A quiet day on campus at Kent State is a lot different from what Sophomore Maria Beltran says the Saturday night before Halloween could look like downtown.
"It was pretty hectic," said Beltran about Halloween last year. "A lot of people running around in their costumes and stuff."
Senior Joshua Truong says pristine costumes at the beginning of the night rarely end up that way.
A poster inside Kent State University Police encouraging students to learn about the elements of consent and unhealthy relationships.
"You see from the parties, they're always seating, the make-up running down, people wobbling around," said Truong.

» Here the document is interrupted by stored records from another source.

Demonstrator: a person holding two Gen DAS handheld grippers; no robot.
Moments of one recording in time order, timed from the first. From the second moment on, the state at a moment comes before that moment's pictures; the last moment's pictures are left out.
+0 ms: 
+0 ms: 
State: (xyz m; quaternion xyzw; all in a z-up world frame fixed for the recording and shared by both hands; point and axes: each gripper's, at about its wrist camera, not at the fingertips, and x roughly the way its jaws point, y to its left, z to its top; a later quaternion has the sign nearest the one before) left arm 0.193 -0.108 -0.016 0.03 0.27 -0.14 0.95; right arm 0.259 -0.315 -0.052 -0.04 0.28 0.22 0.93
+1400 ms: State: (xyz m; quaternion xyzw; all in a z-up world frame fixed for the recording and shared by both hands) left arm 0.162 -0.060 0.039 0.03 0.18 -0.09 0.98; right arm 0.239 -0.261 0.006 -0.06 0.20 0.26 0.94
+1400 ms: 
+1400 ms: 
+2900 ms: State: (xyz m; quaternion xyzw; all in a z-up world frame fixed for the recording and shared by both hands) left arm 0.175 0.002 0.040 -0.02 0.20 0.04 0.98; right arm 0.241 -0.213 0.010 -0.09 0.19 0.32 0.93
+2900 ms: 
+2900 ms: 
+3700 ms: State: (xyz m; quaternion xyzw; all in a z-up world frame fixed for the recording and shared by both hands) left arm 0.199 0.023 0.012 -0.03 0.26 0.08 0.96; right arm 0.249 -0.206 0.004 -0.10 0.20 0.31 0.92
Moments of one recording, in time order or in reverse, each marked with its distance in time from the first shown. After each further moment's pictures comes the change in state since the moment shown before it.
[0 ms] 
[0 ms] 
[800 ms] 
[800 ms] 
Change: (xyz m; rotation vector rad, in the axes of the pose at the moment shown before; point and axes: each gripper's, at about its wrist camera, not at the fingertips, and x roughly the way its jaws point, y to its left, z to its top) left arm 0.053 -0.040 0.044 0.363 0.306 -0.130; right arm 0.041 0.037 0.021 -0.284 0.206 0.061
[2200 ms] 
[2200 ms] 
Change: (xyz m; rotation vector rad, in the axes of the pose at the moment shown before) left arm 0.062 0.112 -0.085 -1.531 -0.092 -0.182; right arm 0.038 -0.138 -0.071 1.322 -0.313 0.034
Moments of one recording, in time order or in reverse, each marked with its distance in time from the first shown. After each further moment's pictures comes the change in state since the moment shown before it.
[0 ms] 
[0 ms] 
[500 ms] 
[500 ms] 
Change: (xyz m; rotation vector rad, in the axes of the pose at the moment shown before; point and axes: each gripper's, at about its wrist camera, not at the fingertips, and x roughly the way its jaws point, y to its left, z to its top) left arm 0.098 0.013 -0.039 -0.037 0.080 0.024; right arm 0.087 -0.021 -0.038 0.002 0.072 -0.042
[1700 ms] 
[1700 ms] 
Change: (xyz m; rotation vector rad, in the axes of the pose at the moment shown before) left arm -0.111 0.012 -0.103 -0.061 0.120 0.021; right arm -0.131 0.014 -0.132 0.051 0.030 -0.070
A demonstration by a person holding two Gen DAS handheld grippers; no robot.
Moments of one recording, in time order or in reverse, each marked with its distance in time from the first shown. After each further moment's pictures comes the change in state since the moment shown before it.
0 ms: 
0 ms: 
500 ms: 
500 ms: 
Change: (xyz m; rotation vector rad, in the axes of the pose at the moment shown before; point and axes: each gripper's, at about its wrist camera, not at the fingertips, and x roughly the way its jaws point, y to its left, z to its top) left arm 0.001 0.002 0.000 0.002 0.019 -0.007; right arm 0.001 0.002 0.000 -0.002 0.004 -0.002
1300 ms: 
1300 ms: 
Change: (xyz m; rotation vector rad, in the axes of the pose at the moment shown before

Wobbling around, because Maria said Halloween is one of those times when students enjoy the freedom they have at college. But she said months of media reports about sexual abuse and assault, as well as the MeToo movement, are having an impact.
"It makes me think about making sure I'm not put into situations like that," said Beltran.
Beltran says she uses the "Buddy System" to keep her and her friends safe.
Kent State University Police Community Resource Officer Tricia Knoles says their contact with students is helping too. Part of orientation shows students they can talk to counselors and how to help someone else out of a bad situation.
Officer Knoles says a third of the campus police force is female, often making it easier to find an officer who survivors of assault or abuse are comfortable speaking with.
"Toss a drink on their lap, 'Let me take you to the restroom,' just to get them out of that spot," Officer Knoles explained.
Truong says even if it's not explicitly talked about in class, there's a growing awareness about what it means to have fun but still be safe.
A campus map shows the residential area, where much of the campus' student housing is located.
"People are going to drink and having people aware and know what's around them is a great thing to know about," said Truong.